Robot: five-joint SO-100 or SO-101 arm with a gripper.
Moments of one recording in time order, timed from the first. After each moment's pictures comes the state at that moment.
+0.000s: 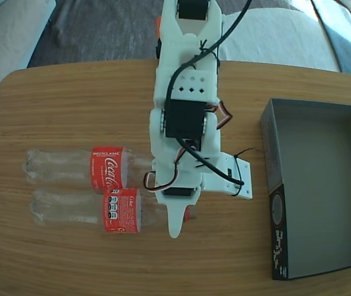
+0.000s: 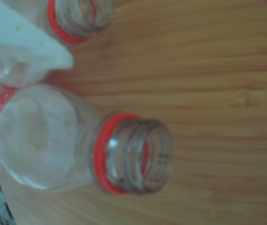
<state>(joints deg) 0.3 82.4 94.0 67.5 -5.2</state>
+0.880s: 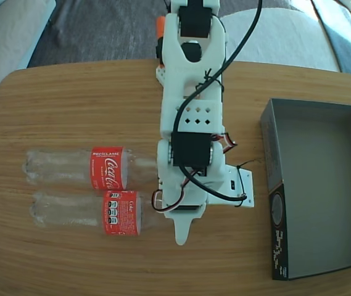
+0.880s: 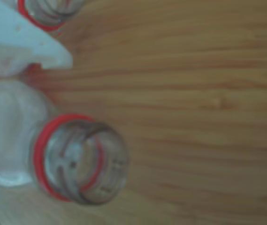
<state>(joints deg) -1.5 70.8 85.2 69.5 -5.2</state>
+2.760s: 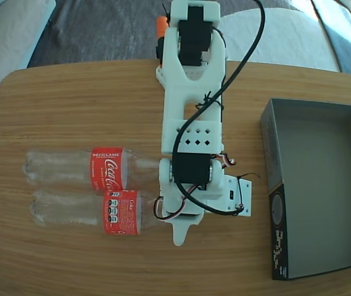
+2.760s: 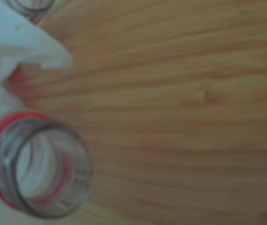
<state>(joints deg) -2.0 63.7 81.6 70.1 -0.4</state>
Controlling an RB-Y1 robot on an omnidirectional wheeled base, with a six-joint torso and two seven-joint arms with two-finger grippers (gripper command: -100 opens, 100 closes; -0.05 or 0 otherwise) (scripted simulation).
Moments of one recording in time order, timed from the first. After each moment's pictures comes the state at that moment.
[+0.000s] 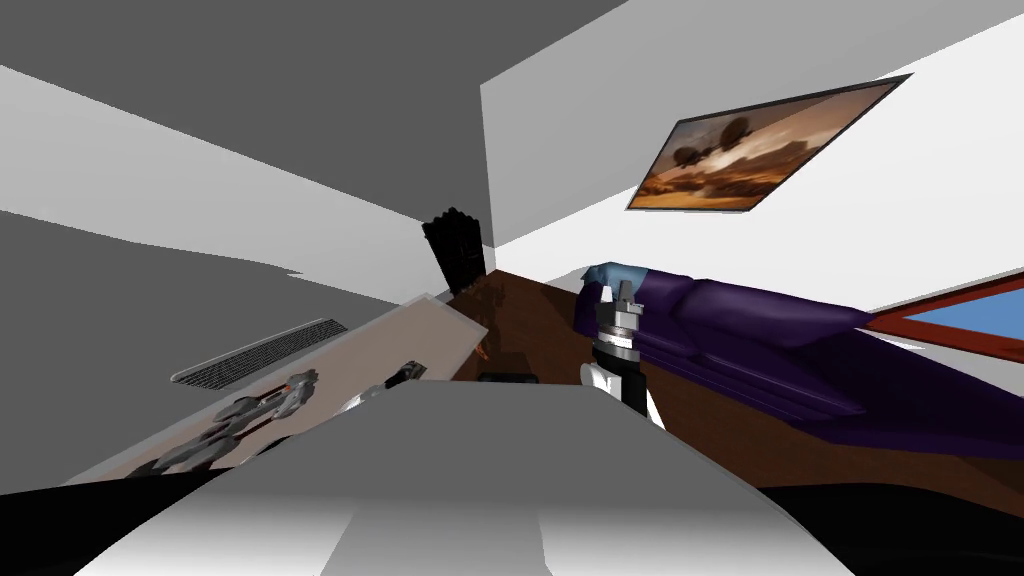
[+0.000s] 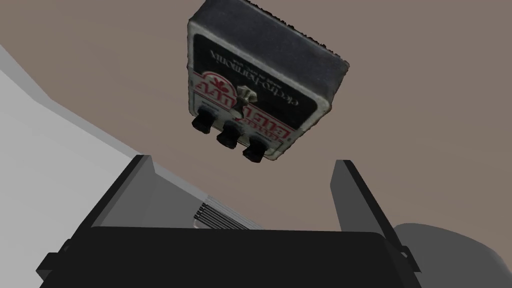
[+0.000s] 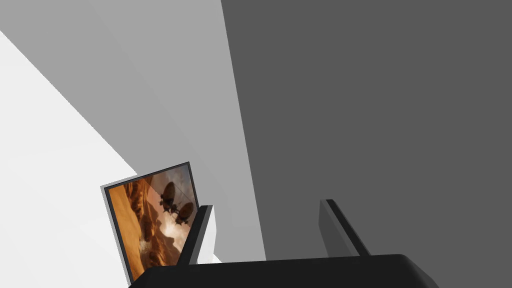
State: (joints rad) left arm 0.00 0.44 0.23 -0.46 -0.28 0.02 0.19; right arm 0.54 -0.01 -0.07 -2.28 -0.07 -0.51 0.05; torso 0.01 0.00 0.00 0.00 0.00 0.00
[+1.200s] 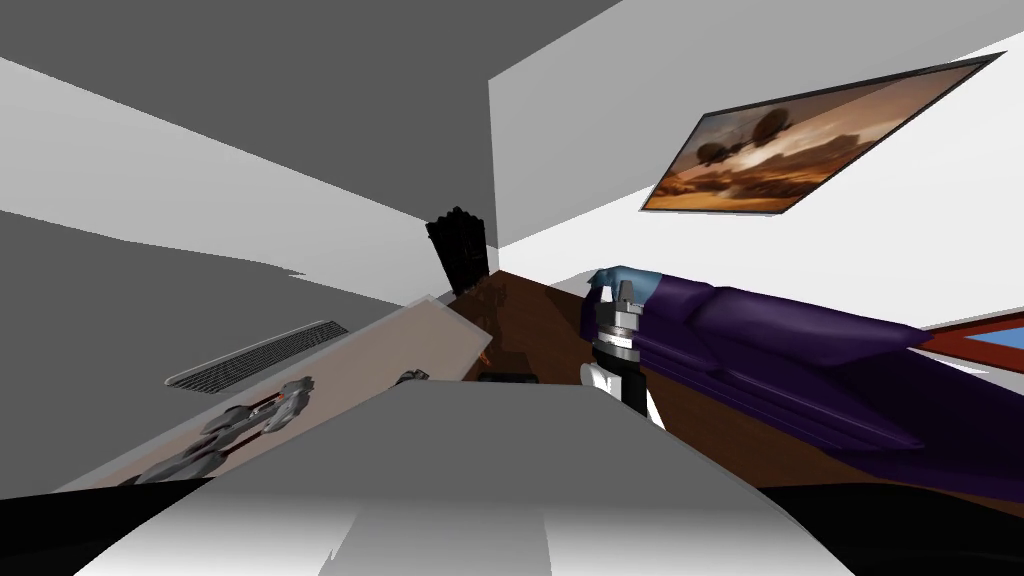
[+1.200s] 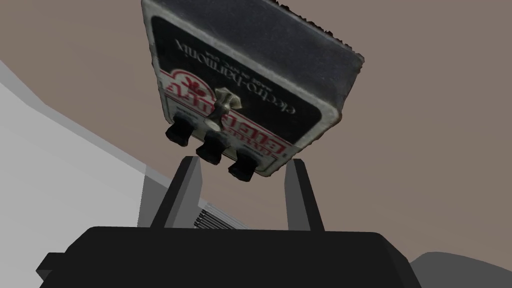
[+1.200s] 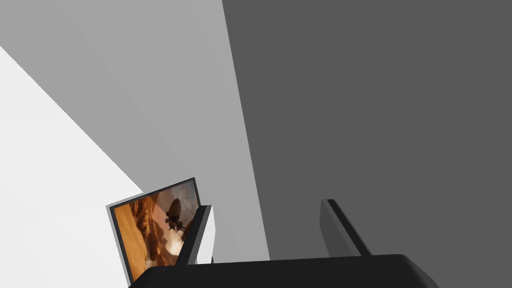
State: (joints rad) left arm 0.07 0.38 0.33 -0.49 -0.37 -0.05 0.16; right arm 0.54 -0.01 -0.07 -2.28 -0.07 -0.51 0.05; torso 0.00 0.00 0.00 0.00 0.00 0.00
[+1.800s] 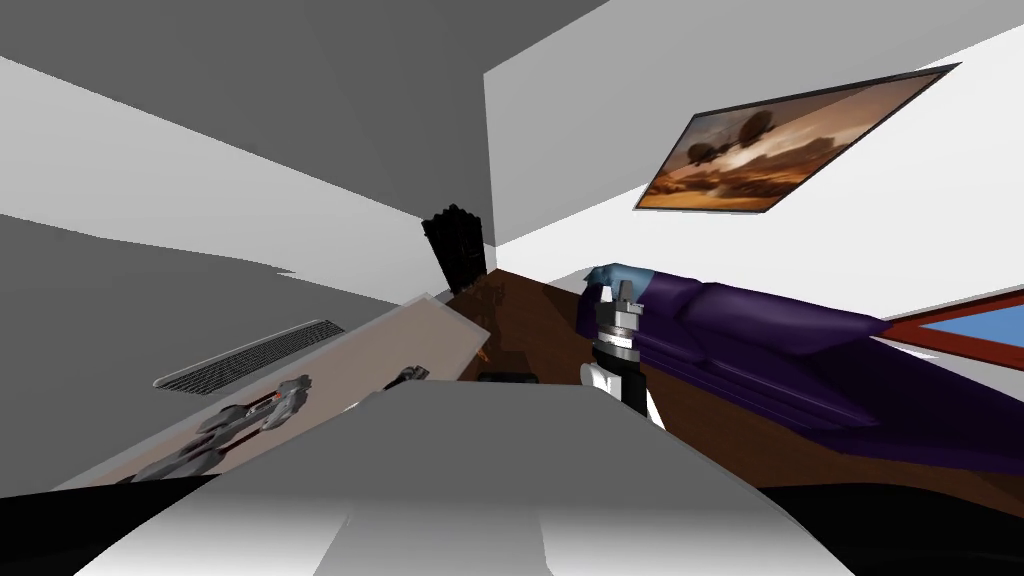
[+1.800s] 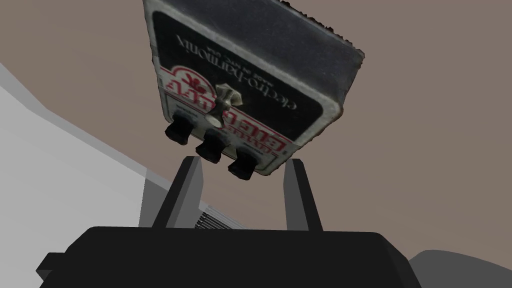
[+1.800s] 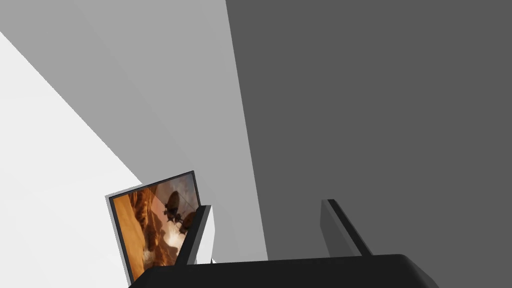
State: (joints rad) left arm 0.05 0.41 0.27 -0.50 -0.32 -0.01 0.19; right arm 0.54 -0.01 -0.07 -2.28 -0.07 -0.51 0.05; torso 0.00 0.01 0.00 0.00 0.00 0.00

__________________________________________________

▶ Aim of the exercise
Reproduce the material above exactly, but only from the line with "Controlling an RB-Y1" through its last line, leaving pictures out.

▶ Written answer
Controlling an RB-Y1 robot on an omnidirectional wheeled base, with a six-joint torso and two seven-joint arms with two-finger grippers (gripper command: -100 opens, 100 closes; -0.05 or 0 otherwise) (scripted simulation).
Moments of one recording in time order, timed from the first. After each moment's pictures comes the state at that moment.
[+0.000s] 
[+0.000s] 
[+0.000s] 
State: (joints rad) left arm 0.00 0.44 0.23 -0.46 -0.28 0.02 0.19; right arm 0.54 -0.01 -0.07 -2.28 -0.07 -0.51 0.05; torso 0.01 0.00 0.00 0.00 0.00 0.00
[+1.200s] 
[+1.200s] 
[+1.200s] 
State: (joints rad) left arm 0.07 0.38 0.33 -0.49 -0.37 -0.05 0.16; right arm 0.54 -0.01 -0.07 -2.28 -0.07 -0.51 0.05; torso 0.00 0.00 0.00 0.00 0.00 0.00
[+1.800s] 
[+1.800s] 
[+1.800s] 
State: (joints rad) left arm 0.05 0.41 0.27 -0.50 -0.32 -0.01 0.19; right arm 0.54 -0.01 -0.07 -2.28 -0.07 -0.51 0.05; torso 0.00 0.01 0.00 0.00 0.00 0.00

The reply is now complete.